Not very many acorns on Tray this season, there are some red oaks but spotty. Best would be go as high as you can or look for the possum/fox grapes.


----------



## The mtn man (Oct 17, 2013)

Check the black gum stands. There seems to be some here, the way the crow flies I'm only about 7-8 miles away.x2 on the grapes, both varieties.Don't bother looking for grapes in the thick laurels.


----------



## Unicoidawg (Oct 17, 2013)

Not many acorns up in the mountains...... Like has been said go high and you can find some. There have been quite a few bears seen/shot down low around the "flatlands". We have acorns on some of the places I hunt, but the elevation is in the 1500-1800 range. The lowest parts of Tray is a good bit higher than that and the highest is the highest point in the county. Also if you have never been up there you better get you some Wheaties and a good pair of hiking boots. Hint..hint.. leave the rubber boots at home.


----------



## hunter209 (Oct 19, 2013)

Went today at 3100 ft, saw alot of acorns and saw nothing but squirrels. Did see bear scat and signs but seem to be a day old. Couldnt find a way to get in the lower elevation so we gave up. Oh and them mountains are way steep.


----------



## Unicoidawg (Oct 19, 2013)

If you found acorns you need to take a stand back in there and set up on them.


----------



## Killer Kyle (Oct 19, 2013)

hunter209 said:


> Went today at 3100 ft, saw alot of acorns and saw nothing but squirrels. Did see bear scat and signs but seem to be a day old. Couldnt find a way to get in the lower elevation so we gave up. Oh and them mountains are way steep.
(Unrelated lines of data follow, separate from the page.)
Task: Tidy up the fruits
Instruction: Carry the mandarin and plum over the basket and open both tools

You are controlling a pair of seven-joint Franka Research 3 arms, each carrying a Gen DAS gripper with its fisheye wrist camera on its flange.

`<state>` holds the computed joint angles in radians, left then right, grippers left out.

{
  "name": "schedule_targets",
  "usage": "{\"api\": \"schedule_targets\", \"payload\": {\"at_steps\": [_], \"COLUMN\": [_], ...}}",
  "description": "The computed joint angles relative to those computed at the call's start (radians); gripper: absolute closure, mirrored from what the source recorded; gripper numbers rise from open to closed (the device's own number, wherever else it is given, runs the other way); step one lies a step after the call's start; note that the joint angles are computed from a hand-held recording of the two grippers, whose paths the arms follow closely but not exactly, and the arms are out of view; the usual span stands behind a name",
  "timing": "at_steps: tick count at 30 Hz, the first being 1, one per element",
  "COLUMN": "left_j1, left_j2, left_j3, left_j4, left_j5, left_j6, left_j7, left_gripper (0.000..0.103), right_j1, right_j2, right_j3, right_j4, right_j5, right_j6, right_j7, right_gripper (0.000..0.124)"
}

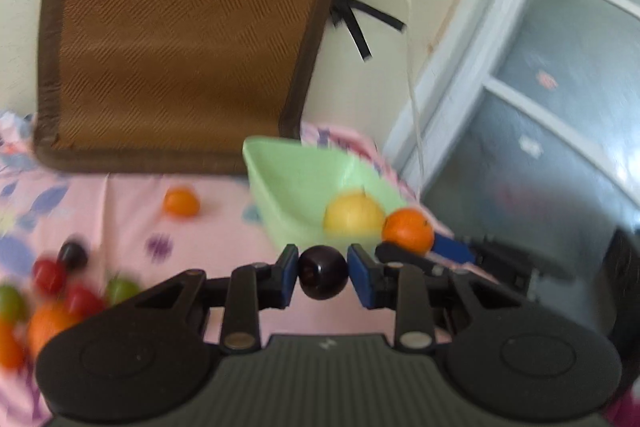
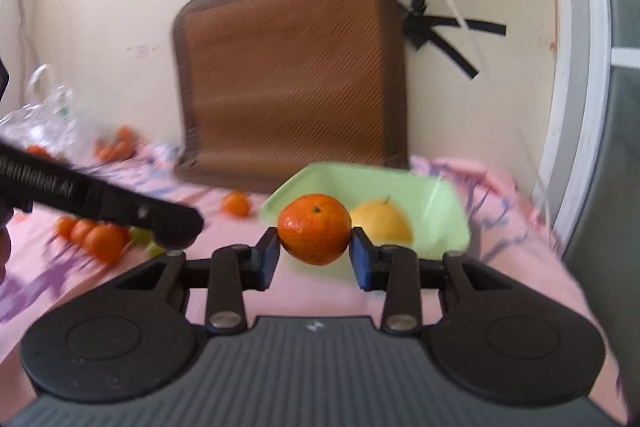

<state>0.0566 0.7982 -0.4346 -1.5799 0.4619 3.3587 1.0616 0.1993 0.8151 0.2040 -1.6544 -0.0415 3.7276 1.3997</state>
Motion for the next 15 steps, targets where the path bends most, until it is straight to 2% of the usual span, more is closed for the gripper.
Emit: {"api": "schedule_targets", "payload": {"at_steps": [3,6,8,9,10,11,12,15], "left_j1": [0.034,-0.022,-0.037,-0.053,-0.069,-0.079,-0.079,-0.073], "left_j2": [0.15,0.253,0.314,0.334,0.348,0.361,0.374,0.369], "left_j3": [-0.119,-0.122,-0.151,-0.145,-0.132,-0.128,-0.139,-0.149], "left_j4": [0.216,0.405,0.498,0.537,0.568,0.593,0.607,0.588], "left_j5": [-0.008,-0.06,-0.096,-0.116,-0.131,-0.145,-0.159,-0.202], "left_j6": [-0.124,-0.227,-0.287,-0.309,-0.322,-0.332,-0.332,-0.315], "left_j7": [0.055,0.11,0.152,0.158,0.16,0.171,0.192,0.219], "left_gripper": [0.075,0.075,0.075,0.072,0.07,0.066,0.066,0.062], "right_j1": [0.026,0.041,0.06,0.075,0.099,0.114,0.121,0.107], "right_j2": [0.068,0.116,0.139,0.152,0.162,0.171,0.174,0.183], "right_j3": [-0.023,-0.032,-0.049,-0.064,-0.089,-0.104,-0.11,-0.089], "right_j4": [0.139,0.228,0.264,0.28,0.294,0.305,0.307,0.311], "right_j5": [0.042,0.068,0.09,0.102,0.131,0.153,0.172,0.188], "right_j6": [-0.061,-0.107,-0.116,-0.105,-0.096,-0.092,-0.081,-0.066], "right_j7": [-0.017,-0.043,-0.072,-0.094,-0.122,-0.147,-0.164,-0.181], "right_gripper": [0.083,0.083,0.083,0.082,0.079,0.068,0.064,0.062]}}
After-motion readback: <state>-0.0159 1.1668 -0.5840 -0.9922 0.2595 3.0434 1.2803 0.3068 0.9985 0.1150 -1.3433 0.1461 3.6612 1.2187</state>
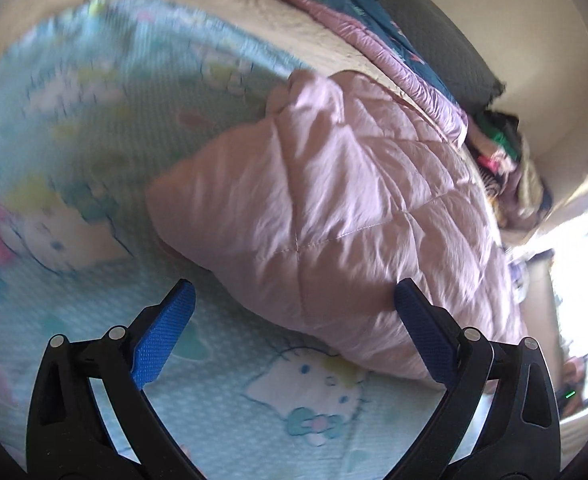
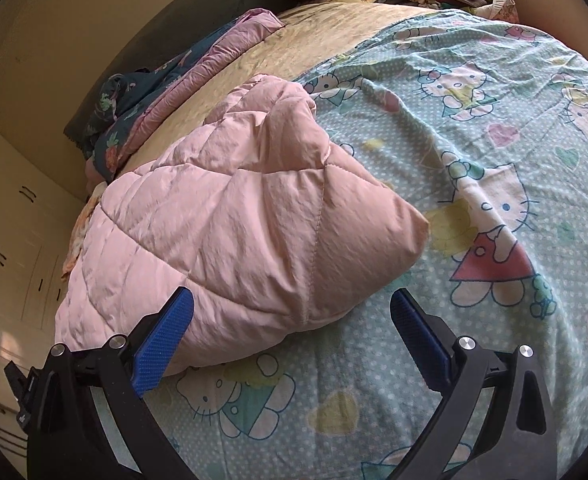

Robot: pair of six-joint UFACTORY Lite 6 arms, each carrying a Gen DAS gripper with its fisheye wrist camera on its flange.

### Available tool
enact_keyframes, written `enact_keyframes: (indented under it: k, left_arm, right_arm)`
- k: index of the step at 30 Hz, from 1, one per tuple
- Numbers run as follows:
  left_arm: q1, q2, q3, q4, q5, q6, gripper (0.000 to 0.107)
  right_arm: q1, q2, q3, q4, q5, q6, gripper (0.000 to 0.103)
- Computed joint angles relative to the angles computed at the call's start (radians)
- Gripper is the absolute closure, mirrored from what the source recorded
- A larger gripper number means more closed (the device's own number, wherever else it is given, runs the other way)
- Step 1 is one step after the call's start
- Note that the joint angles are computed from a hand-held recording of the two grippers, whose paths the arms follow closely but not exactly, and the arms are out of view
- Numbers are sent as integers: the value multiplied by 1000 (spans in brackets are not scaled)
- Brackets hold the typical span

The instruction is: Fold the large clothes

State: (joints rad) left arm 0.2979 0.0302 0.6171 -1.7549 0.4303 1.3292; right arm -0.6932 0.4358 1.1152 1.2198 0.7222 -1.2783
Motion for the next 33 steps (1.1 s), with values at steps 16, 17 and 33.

Hey man, like Unicoidawg said, if you found bear droppings a day old, I would hunt them.  I set a trail cam on a red oak a few weeks ago.  It was dropping a ton of acorns on a game trail, and I watched squirrels cut down a lot of acorns in the tree as well.  I checked the trail cam three days later.  Virtually all the acorns were gone, and I had photos of a sow and a cub cleaning out the acorns and they even messed with my camera (I got photos of the cub screwing with the cam).  If you have a lot of acorns, and 1 day old scat, I'd hunt it.  Go in for an all day sit.  They were eating the acorns at that tree and playing with my cam at 1:15 in the afternoon.


----------



## hunter209 (Oct 20, 2013)

Thats good to hear, too bad cause we couldnt stay for another day. all the scat seem to be leading up the mountain (older scats down low and newer scat going towards the top). Saw hog signs but it was old and crusty. I may go back during small game and catch some squirrels. While im at it, might do a better scouting too since we did went in blind.


----------